Emergency care workflow support

“Our findings support further prospective evaluation of AI-enabled CPR instructions as a scalable intervention to improve resuscitation care and assess its potential effects on outcomes after OHCA in clinical trials. Such tools can be deployed through widely available platforms, including smartphones, search engines, and voice assistants, enabling immediate access to standardized instructions,” according to Horvat and colleagues.

“Unlike human dispatchers, AI-based system fidelity is not subject to fatigue, stress, cognitive overload, overemphasis on certain codewords or phrases or other human factors that can introduce variability in time-critical emergency communication. In addition, multilingual capabilities and independence from human staffing constraints could extend reliable CPR instructions to settings where dispatcher systems are limited or unavailable,” they added.

Horvat and colleagues emphasized that ChatCPR is not intended to replace human responders. The tool was designed to function as an adjunct across multiple points in the emergency care workflow.
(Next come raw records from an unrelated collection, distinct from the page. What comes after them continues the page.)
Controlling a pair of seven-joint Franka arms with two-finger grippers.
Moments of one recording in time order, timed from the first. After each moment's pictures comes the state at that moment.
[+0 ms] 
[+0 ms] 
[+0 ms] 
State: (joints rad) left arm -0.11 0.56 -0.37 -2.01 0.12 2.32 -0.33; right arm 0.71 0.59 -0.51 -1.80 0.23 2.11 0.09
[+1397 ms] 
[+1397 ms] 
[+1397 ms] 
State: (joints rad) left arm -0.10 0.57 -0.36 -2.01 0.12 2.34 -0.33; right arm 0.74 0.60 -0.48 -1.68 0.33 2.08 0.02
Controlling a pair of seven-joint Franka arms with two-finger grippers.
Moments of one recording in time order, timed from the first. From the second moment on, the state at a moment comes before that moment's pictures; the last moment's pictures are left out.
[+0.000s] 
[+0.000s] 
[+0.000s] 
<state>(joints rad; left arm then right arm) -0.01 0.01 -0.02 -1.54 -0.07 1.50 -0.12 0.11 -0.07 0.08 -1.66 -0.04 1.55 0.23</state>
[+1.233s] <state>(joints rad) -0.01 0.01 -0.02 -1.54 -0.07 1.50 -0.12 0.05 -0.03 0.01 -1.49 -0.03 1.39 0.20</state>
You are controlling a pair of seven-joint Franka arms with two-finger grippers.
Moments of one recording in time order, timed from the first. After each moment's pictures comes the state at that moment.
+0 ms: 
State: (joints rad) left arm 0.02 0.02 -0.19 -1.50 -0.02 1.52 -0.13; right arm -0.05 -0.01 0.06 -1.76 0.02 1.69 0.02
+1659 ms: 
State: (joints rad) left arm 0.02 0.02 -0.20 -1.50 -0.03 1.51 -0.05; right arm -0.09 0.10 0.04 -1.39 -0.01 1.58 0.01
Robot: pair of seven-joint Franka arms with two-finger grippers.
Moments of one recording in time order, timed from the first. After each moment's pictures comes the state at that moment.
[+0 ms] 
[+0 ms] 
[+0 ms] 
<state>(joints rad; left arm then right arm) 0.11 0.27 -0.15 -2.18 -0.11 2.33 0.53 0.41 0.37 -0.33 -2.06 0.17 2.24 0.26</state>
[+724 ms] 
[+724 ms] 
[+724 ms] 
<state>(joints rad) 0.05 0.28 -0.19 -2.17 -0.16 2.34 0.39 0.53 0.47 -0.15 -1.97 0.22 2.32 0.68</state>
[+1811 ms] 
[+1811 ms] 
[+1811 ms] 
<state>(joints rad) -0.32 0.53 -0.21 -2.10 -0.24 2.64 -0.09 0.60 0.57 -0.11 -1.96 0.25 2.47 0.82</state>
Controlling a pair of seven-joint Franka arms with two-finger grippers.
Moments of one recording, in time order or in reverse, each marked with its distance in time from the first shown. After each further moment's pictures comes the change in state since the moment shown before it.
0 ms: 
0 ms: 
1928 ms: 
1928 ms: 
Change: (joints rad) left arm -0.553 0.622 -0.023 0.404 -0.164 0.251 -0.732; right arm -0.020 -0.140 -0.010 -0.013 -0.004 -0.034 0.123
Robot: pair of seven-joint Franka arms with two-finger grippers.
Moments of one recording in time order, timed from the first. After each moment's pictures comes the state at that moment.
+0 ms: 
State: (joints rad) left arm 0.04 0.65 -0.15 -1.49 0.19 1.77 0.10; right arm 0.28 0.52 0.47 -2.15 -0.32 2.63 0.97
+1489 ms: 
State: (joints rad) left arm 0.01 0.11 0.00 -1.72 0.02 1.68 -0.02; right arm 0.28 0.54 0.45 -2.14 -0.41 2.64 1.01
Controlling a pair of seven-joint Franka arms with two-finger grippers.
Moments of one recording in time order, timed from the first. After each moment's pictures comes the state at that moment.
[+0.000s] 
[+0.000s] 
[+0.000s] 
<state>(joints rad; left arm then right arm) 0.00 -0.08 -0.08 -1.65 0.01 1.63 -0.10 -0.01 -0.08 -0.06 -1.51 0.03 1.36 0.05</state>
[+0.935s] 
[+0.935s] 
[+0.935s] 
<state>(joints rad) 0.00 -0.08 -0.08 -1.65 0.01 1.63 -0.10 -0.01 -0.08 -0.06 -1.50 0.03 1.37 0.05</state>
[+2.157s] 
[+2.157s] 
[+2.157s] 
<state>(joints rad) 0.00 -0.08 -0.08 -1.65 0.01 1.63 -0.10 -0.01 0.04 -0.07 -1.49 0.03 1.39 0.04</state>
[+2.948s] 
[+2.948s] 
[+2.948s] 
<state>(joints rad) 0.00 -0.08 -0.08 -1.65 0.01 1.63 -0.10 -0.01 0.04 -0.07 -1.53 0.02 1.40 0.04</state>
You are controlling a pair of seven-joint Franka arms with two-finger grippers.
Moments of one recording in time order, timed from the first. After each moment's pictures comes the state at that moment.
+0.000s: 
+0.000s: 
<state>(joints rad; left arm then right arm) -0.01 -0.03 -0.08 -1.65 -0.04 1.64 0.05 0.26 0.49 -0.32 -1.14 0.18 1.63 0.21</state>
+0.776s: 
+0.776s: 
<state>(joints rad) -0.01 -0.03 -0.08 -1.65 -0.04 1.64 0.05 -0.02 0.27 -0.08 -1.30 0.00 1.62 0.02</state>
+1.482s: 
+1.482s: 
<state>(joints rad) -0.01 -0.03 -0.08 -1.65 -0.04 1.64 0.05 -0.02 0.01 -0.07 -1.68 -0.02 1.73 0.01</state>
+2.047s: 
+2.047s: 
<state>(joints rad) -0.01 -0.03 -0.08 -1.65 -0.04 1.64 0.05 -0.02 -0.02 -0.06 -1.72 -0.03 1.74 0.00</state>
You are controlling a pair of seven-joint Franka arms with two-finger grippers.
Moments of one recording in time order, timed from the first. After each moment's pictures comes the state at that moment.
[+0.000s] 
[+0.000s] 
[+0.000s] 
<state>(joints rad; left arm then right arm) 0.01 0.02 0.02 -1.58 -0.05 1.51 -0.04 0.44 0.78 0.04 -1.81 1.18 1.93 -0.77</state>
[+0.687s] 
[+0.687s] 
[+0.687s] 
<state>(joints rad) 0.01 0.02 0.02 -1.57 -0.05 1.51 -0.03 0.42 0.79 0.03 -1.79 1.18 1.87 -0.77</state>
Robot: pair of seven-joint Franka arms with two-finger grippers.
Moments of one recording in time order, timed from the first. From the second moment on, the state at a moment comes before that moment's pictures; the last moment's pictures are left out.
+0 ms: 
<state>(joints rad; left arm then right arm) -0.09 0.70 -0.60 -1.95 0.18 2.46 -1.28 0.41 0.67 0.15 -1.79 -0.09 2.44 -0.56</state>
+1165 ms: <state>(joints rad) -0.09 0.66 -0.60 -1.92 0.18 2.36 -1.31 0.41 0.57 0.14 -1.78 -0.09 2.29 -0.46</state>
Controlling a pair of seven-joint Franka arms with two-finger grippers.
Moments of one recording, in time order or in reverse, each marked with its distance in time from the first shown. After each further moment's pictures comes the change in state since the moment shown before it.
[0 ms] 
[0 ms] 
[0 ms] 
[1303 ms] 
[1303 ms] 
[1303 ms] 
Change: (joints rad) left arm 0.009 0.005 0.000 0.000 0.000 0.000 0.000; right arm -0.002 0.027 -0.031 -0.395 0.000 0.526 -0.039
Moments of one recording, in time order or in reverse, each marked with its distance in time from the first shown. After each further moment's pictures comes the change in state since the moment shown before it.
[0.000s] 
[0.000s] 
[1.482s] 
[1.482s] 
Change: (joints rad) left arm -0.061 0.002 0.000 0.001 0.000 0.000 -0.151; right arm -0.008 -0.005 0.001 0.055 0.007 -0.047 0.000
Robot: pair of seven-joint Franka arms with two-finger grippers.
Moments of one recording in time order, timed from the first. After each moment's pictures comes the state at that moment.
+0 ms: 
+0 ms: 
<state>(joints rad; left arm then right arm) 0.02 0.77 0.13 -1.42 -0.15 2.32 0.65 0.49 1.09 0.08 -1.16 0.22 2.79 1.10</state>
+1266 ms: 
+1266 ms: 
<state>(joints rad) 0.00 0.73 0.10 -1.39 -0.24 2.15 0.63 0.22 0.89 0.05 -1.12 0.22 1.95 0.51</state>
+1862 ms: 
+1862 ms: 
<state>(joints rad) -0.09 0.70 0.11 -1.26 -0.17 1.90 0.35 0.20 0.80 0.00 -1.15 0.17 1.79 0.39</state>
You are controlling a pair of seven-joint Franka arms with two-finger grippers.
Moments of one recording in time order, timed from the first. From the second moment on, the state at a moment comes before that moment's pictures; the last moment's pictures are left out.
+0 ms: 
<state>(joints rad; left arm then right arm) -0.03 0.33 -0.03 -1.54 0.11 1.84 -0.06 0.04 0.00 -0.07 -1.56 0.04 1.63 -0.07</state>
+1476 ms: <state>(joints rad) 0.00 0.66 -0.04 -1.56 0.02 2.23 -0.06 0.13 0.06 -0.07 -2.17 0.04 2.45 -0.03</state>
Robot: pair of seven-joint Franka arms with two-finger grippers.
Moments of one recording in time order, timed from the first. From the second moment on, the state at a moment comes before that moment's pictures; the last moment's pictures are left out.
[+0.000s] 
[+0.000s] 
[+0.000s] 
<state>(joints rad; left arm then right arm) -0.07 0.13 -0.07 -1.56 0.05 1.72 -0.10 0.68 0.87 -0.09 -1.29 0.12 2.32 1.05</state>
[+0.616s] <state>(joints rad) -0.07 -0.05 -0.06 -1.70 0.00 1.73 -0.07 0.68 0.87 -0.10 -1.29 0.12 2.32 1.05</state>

“ChatCPR may support dispatchers by reinforcing standardized, guideline-based instructions and assisting with complex conditional guidance, such as paediatric-specific modifications, analogous to established clinical decision support systems. AI-enabled CPR instructions may similarly support health care professionals, emergency medical services, and other first responders by promoting resuscitation practices that are easily adaptable,” they pointed out.

Next steps in research

In an accompanying editorial, Drs Teva Brender, Sharon Inouye, and Cary Gross, editorial fellow, editor in chief, and associate editor at JAMA Internal Medicine, respectively, noted that the proof-of-concept study pushes “the field forward by demonstrating that an AI tool can deliver high-quality, guideline-concordant CPR instructions in the targeted situation of transcribed 911 calls.” [JAMA Intern Med 2026;doi:10.1001/jamainternmed.2026.1559]

However, Brender, Inouye, and Gross pointed out that an AI CPR instructor should have speech-to-speech functionality and be able to handle multiple languages, ambient noise, and situations with limited connectivity for it to be practical for clinical use.

In actual clinical care, “use of an AI CPR instructor … should focus on strategies that enhance and augment the role of the emergency dispatcher, the essential ‘human in the loop,’ by helping with performance of routine, structured tasks. This approach would enable dispatchers to provide the highest-quality recommendations for protocolized care, such as CPR, while retaining control over complex decision-making that incorporates contextual understanding, judgment under uncertainty, ethical reasoning, creativity, and flexibility,” they said.